My Rose Pruning. A Success or Fiasco?

A Pruned RoseI have always pruned my own roses. I like to prune lightly and I always prune to an outside eye.

My roses have grown well and I always buy a few new ones each year so my rose bushes have grown considerably both  in number and in size.

Not surprisingly, when pruning time came around this year, the prospect of pruning them myself was a little daunting.

In the past, I have always spread my rose pruning over a few days – a system that made my job a lot easier. But the downside is that it affects the blooming time if you prune at different times. This year I didn’t want to stagger the pruning as I want to have a big flush of roses in October.

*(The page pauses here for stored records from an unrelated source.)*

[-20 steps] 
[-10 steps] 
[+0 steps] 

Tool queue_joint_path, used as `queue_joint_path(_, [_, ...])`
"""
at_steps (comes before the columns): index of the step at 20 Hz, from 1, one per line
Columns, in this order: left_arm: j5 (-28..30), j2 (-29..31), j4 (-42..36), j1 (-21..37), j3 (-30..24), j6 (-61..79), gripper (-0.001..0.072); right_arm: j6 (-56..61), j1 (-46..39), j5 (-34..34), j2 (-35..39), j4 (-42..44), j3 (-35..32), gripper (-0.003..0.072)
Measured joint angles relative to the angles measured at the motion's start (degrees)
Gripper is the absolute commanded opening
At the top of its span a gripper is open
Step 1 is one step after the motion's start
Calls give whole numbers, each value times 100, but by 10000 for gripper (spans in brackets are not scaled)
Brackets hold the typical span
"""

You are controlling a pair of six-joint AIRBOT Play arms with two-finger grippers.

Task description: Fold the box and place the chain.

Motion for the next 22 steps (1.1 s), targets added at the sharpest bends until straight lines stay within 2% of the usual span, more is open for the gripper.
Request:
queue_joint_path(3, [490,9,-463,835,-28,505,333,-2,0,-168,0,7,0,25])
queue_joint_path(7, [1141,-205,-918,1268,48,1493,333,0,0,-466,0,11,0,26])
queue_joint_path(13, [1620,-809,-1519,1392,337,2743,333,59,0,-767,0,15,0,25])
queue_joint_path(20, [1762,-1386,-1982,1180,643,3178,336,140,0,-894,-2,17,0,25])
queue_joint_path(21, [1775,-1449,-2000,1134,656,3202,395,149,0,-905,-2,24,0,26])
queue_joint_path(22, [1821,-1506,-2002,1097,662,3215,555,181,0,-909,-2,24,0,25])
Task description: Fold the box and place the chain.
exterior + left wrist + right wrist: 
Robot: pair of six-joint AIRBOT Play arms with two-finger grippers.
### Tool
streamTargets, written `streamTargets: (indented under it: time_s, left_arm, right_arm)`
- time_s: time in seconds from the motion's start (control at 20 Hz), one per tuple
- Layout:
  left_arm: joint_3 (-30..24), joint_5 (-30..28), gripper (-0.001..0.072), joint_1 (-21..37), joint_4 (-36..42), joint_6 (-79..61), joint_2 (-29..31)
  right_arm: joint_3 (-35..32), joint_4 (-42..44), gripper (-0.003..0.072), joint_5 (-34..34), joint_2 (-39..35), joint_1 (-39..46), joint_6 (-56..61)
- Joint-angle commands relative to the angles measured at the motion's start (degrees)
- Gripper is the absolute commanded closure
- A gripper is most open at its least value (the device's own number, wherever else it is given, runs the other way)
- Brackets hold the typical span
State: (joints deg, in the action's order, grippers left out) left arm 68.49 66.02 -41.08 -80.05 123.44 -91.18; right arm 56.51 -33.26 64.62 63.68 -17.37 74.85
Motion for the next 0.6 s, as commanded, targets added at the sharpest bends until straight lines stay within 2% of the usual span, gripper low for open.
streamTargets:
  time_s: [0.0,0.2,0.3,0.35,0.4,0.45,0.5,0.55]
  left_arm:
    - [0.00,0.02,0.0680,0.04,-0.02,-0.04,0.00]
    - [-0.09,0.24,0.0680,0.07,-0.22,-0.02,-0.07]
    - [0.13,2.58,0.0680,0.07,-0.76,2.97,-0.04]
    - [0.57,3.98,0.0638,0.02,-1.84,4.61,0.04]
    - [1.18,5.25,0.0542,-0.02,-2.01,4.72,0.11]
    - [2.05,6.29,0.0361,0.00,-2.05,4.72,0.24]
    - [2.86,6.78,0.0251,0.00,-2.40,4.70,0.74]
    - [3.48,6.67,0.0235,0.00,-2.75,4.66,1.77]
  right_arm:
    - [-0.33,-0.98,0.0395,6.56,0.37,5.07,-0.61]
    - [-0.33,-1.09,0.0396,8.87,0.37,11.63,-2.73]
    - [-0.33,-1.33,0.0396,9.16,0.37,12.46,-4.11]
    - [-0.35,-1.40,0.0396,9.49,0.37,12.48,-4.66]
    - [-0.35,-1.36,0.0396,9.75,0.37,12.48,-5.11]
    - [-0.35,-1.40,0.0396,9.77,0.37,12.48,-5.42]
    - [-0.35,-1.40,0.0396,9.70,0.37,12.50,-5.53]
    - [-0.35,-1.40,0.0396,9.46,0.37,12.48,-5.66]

In addition to this, my Mr Lincoln has grown to an enormous height – about 17 -20 feet and the canes are not canes but veritable tree trunks. The thought of pruning this monster was more than a little daunting.

So these are all my reasons for deciding to call in:

A Professional Rose Pruner

Well he arrived with all the necessary paraphernalia and I sat down with a cup of tea and watched him in silent triumph! This was the way to do it!

Fantastic! He went through the whole lot in about an hour and a half. He lopped off all the heavier canes in a matter of seconds. I was very impressed.

However!

When I checked the results after he left it seemed as if he had used a hedge cutter on my roses. It looked like a massacre. A fiasco. My beautiful rose canes had been chopped off mercilessly.

For a full week I couldn’t look at the rose bushes. I didn’t even inspect them to see if any shoots had appeared. And I swore I would never go the lazy route again.

Another however!

It is now a month later and spring has officially arrived. My roses have sent out shoots in all directions and I’m relieved to report that everything looks rather healthy.

With one important distinction.

In addition to the new leaves that are sprouting, most of the rose bushes are now sending out marvelous red shoots from their bases.

These will be the new canes that are every rose grower’s dream. In fact I love to see shoots like these even more than the flowers themselves because they hold so much promise for the new season.

So it remains to be seen if this was indeed a pruning fiasco or a fortunate mistake on my part.

It’s just remotely possible that this was a mistake that I may wish to repeat next year.

I’ll keep you posted about my rose pruning experiment.